Да, убедительно писал Ричард Иванович и с искренним чувством добра к заблуждающемуся молодому товарищу, но помочь, исправить и спасти его от уже совсем близкой катастрофы не смог, хотя и имел дело в моем лице тоже с доктринером-схоластом, сыплющим цитатами. Думаю, у нас просто оказались разными основания личной веры - мы по-разному верили в социализм-коммунизм. Для Р.И. социализмом была окружающая его действительность, которая, если верить Гегелю, разумная просто потому что именно она действительна, а для меня в согласии с старокоммунистическими книжками социализм был только начальной ступенью светлого будущего, но я нутром и глазами чуял и видел, что ничего хорошего для трудящихся в советском строе нет, поэтому он есть плохой госкапитализм.
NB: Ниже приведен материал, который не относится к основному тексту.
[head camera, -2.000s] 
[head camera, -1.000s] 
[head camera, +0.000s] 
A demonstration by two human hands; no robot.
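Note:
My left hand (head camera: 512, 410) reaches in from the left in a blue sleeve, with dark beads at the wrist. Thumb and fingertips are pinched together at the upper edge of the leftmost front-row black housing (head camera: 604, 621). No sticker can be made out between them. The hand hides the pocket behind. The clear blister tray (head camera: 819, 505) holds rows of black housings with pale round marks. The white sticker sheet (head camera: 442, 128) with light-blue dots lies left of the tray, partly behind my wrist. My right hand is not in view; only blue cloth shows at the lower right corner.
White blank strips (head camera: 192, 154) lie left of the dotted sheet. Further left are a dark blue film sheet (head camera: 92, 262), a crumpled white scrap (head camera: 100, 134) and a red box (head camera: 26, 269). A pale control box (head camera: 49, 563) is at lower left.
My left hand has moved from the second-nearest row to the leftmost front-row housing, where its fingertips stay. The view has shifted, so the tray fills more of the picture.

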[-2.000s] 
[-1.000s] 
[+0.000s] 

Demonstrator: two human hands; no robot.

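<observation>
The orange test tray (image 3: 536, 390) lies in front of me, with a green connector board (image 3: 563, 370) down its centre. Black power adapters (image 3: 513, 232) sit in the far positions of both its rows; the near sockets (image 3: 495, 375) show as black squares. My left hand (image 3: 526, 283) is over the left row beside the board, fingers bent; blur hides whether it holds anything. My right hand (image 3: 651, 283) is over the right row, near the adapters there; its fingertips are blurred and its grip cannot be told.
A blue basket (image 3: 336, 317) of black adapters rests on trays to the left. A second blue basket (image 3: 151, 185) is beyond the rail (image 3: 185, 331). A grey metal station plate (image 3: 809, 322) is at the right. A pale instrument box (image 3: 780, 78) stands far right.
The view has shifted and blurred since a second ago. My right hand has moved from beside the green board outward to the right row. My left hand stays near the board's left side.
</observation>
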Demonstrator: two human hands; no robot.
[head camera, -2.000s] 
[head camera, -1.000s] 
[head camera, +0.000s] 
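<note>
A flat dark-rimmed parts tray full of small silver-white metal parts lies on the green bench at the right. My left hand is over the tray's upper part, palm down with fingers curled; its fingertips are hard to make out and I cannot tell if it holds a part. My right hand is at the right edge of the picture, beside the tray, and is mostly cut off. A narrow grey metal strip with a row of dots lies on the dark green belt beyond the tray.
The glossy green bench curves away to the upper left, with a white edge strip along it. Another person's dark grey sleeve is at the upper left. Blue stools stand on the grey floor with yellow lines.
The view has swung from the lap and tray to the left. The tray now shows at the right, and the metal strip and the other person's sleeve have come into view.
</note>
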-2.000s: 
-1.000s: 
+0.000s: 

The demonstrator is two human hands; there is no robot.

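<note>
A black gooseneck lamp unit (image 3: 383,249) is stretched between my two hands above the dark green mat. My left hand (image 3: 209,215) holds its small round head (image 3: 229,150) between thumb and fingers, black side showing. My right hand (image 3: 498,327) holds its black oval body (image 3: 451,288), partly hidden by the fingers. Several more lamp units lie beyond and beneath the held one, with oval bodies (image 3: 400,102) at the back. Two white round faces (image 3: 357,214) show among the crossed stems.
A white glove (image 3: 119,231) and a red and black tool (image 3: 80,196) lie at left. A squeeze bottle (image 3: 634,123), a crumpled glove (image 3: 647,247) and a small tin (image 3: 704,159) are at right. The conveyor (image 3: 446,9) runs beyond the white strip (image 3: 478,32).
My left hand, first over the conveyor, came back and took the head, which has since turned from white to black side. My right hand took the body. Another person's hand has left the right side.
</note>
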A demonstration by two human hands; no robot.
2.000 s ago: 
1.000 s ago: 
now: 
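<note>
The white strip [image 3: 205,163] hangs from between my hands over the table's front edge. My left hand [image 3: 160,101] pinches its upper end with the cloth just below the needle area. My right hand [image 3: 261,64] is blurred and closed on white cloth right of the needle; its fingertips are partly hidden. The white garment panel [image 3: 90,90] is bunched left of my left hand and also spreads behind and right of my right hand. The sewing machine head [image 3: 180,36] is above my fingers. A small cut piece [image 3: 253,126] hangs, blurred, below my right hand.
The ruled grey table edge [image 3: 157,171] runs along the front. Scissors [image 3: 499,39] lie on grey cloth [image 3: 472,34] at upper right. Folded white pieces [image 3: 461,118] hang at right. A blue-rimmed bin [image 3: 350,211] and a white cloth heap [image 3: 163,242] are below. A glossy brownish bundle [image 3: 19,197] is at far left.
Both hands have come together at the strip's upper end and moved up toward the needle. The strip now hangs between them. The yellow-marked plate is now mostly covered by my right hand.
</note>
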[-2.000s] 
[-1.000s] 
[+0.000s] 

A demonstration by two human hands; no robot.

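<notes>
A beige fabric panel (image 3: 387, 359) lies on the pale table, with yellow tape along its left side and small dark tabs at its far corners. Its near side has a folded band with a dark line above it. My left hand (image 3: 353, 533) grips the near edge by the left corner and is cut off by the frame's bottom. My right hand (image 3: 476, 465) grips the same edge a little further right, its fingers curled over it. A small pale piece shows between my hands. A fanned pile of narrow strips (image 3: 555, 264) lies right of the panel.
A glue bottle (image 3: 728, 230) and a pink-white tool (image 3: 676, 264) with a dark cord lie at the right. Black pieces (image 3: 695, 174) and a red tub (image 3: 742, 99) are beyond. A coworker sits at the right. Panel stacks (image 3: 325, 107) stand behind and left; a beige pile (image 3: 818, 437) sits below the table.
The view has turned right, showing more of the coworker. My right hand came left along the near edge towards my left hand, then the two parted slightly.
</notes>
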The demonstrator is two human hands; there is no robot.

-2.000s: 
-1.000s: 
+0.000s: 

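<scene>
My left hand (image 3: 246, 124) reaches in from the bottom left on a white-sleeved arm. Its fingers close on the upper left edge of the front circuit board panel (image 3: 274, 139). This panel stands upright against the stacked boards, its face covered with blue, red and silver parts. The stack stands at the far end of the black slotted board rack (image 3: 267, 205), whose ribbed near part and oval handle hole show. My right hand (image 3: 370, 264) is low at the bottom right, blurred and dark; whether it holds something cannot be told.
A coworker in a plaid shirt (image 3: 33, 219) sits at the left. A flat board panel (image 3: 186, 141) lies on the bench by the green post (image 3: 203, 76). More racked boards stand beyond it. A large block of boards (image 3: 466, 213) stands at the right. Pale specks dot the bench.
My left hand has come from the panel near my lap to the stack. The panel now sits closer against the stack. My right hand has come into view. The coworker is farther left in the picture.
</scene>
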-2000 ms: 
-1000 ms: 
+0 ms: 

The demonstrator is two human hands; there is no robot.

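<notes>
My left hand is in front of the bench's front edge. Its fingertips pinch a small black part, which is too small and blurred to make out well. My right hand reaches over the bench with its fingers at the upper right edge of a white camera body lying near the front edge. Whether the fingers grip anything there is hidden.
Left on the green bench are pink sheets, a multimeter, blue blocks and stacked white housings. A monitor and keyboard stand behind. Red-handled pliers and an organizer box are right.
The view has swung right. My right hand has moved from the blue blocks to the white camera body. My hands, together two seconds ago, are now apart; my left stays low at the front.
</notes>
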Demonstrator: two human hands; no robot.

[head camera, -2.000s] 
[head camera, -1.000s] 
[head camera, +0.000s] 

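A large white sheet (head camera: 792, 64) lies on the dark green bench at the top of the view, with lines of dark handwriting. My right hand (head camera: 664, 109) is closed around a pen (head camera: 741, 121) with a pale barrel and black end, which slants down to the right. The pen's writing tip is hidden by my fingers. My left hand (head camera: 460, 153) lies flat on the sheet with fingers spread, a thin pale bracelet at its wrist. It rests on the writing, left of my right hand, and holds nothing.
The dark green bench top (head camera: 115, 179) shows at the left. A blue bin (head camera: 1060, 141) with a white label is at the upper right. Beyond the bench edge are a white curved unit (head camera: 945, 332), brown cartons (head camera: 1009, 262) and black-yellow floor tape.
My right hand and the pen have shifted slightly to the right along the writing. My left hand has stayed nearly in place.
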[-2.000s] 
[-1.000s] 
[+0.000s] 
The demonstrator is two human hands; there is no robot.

Той же осенью я встречался с Ричардом Ивановичем прямо на факультете МГУ в какой-то пустой комнате. Он был светел и разговорчив. Проходивший в те дни XXII съезд партии, принявший решения о выносе тела Сталина из Мавзолея и о Программе построения коммунизма к 1980 году, им оценивались, как замечательные события мировой истории. На мое о чем-то скептичное замечание он горячо возразил, что в ЦК и Секретариат приходят замечательные прогрессивные деятели, такие как Юрий Андропов (с той беседы я запомнил эту неизвестную раньше фамилию с манящим определением «прогрессивный»), которые скоро осуществят чудесные преобразования. Его сияние контрастировало с моей хмуростью, потому что вместо согласия с его критикой своих заблуждений я в них упорствовал, может, даже принеся на ознакомление экземпляр своей критики новой Программы КПСС. Честно говоря, в те дни я на самом деле уже не хотел споров, не верил, что меня кто-то переубедит и просто хотел публичного обсуждения. И мне даже не хотелось ввязывать в тревожную ситуацию сгущающегося риска симпатичного мне Ричарда Ивановича. Сейчас я даже не помню, передал ли ему что-то в ходе встречи...
Уже значительно позже, после катастрофы исключения и поиска опоры, я все же писал письмо и Косолапову с сообщением о своем осуждении и частичном покаянии. Наверное, в нем было и косвенное извинение за возможные тревоги, а может, и неявная просьба о заступничестве - не помню. На его ответ я не рассчитывал, в жизни мы больше никогда не пересекались, осталось только с благодарностью вспоминать первого умного и благожелательного коммунистического оппонента.